What Happened: A Call Designed to Intimidate
According to D English Alhaji's own account, the suspected bandits located his WhatsApp number through his publicly listed Facebook contact information - a detail that underscores how easily digital visibility can become a liability in environments with active security threats. When the call came through, he chose to stay on the line rather than disconnect, a deliberate decision he made to understand the nature of the threat.
The conversation that followed was layered and unsettling. The callers questioned him about his religious identity, demanded he recite Islamic verses, and at one point switched to speaking Yoruba - an unusual detail suggesting either a diverse group or an attempt to probe his background and affiliations. He told them he was a "Christmus," a self-coined blend of Christian and Muslim, an answer that appeared to deflect without antagonising. At some point during the call, the callers turned their camera toward a visible stockpile of ammunition - a clear act of psychological coercion. One caller then made the threat explicit: he warned the activist to stop publicly calling for bandits to be killed, asking what he thought would happen if they captured him and subjected him to the same fate he advocated for others.
Perhaps the most chilling element of his testimony was not the weapons or the words, but what he observed about the callers' demeanour: "They no longer hide their face," he said. "They are everywhere."

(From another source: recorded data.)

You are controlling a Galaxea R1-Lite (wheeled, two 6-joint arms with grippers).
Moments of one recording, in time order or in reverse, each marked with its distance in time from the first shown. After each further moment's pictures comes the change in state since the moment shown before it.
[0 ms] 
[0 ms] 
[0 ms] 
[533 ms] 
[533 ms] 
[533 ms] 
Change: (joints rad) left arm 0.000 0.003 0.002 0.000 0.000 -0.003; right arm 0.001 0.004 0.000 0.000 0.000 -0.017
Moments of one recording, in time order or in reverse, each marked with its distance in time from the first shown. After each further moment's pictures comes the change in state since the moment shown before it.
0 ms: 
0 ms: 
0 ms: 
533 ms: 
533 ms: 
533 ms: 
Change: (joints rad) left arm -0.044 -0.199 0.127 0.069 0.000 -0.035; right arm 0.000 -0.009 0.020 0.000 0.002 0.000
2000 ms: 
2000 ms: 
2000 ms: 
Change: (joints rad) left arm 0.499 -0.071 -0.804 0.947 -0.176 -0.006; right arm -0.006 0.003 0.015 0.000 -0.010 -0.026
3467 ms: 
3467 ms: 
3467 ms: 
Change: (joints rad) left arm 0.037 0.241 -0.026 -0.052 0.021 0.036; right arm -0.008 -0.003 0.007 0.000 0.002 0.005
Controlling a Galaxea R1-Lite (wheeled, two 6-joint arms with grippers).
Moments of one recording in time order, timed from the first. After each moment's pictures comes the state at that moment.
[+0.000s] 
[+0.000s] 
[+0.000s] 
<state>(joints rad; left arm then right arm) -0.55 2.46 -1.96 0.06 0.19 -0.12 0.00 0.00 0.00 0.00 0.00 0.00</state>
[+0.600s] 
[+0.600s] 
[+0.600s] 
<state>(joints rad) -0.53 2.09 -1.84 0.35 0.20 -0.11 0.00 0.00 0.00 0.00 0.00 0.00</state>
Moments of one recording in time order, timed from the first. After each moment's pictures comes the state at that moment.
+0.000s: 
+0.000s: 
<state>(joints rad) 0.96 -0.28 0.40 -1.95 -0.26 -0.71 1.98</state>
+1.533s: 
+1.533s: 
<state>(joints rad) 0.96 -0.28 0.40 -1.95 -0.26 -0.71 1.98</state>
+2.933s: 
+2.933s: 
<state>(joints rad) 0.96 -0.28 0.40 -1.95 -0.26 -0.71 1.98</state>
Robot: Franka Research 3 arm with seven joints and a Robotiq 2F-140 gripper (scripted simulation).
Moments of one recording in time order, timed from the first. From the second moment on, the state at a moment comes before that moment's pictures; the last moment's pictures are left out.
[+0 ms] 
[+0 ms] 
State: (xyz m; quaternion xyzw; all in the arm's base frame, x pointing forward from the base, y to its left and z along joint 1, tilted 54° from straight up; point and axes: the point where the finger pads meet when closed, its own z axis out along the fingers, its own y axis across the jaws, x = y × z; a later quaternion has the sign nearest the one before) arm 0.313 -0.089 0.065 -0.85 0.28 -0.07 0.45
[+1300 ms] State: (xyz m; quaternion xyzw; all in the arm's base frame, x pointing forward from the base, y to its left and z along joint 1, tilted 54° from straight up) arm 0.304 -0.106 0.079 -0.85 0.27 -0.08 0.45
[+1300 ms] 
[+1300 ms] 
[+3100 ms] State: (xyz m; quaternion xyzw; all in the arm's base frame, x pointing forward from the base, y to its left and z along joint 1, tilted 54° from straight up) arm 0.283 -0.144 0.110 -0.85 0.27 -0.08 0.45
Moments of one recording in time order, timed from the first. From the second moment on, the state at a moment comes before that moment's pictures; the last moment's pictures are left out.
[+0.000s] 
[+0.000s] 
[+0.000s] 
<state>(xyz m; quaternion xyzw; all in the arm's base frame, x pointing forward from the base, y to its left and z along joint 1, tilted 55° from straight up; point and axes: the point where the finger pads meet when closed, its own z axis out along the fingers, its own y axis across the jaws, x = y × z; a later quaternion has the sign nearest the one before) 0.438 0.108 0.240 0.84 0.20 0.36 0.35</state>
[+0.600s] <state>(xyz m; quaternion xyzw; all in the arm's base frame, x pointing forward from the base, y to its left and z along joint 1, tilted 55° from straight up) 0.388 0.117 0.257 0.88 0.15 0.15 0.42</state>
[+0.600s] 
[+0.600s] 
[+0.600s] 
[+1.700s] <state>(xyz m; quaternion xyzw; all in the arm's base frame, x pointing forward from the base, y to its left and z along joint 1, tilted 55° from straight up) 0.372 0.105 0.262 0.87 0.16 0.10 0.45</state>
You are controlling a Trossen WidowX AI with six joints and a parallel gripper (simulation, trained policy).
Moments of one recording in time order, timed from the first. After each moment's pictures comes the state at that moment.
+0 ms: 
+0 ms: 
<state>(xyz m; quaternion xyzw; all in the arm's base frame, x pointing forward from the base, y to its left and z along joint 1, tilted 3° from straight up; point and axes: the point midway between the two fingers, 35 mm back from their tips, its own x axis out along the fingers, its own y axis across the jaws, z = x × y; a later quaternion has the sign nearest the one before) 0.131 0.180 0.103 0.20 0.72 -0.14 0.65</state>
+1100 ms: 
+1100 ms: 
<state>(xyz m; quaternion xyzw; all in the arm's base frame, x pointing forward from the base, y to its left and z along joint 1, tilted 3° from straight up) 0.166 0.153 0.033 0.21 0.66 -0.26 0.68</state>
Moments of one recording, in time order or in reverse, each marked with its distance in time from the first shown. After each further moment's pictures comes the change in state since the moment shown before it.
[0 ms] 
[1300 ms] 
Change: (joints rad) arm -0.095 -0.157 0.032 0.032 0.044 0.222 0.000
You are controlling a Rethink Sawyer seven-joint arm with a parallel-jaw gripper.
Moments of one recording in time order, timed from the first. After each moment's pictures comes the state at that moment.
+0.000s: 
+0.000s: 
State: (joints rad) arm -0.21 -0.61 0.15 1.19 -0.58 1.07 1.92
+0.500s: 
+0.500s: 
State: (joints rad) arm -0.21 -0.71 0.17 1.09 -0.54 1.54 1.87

The Broader Security Context This Incident Reflects
Nigeria has faced a prolonged and worsening armed banditry crisis, concentrated primarily in the Northwest and North-Central regions. Banditry in this context refers to organised armed groups that carry out mass kidnappings, cattle rustling, village attacks, and extortion at scale. These groups operate across vast, often ungoverned rural terrain and have increasingly demonstrated the capacity to act with impunity - not just in the field, but now, evidently, in digital spaces.
The targeting of a civil voice - not a government official or military figure, but a private citizen using social media to express a policy position - signals a deliberate expansion of intimidation tactics. Armed groups have historically targeted journalists, community leaders, and local informants. Direct, personalised digital contact with an online commentator represents a relatively new frontier. It reflects both growing technological sophistication among such groups and a calculated effort to suppress civilian dissent before it can build momentum.
The fact that the callers sourced his number from a publicly accessible social media page also points to a broader vulnerability: the gap between how ordinary citizens use digital platforms and how those same platforms can be exploited by actors with criminal intent. Public contact information, routine for activists and commentators seeking to build audience trust, can function as an open door in the wrong hands.
What This Means for Public Advocacy on Insecurity
There is a long-documented pattern across conflict-affected societies in which those who speak most loudly about violence become targets of it. Investigative journalists, human rights defenders, and community spokespeople in northern Nigeria have faced harassment, displacement, and in several cases, death, for their public positions. D English Alhaji's account now adds online influencers and social media activists to that exposed category.
His response - to remain calm on the call, engage the callers, and then go public with his account - reflects a form of civic courage, but it also raises difficult questions. Going public may itself carry risk. It raises his profile as a target while simultaneously bringing attention to the threat he faces. Whether that publicity offers protection or amplifies danger depends heavily on whether security authorities respond in any meaningful way.
Nigeria's security agencies have struggled with the scale and complexity of the banditry crisis for years. Civilian complaints about threats from non-state armed groups have not consistently resulted in investigations or protective action. For an influencer operating without institutional backing, the path from "I reported this" to "I am safe" is far from guaranteed.
The Chilling Effect on Digital Free Expression
Beyond the individual risk to D English Alhaji, the incident raises a structural concern: if armed groups can effectively silence online commentary through targeted threats, they gain a form of narrative control that extends well beyond the territory they physically occupy. Social media has become one of the few spaces where ordinary Nigerians can vocally pressure their government, document abuses, and build public awareness of security failures. Intimidating users out of that space - particularly on questions of state violence and criminal justice - serves a clear strategic interest for groups that benefit from both impunity and public silence.
The casual ease with which the callers conducted this interaction - on video, without masks, apparently unbothered by the prospect of being identified - suggests they either do not believe consequences will follow, or they have calculated that the intimidating effect outweighs any risk they take. Both possibilities point to the same underlying condition: a security environment in which armed actors feel structurally protected from accountability. Until that condition changes, the threat to those who speak publicly about it will remain real and largely unaddressed.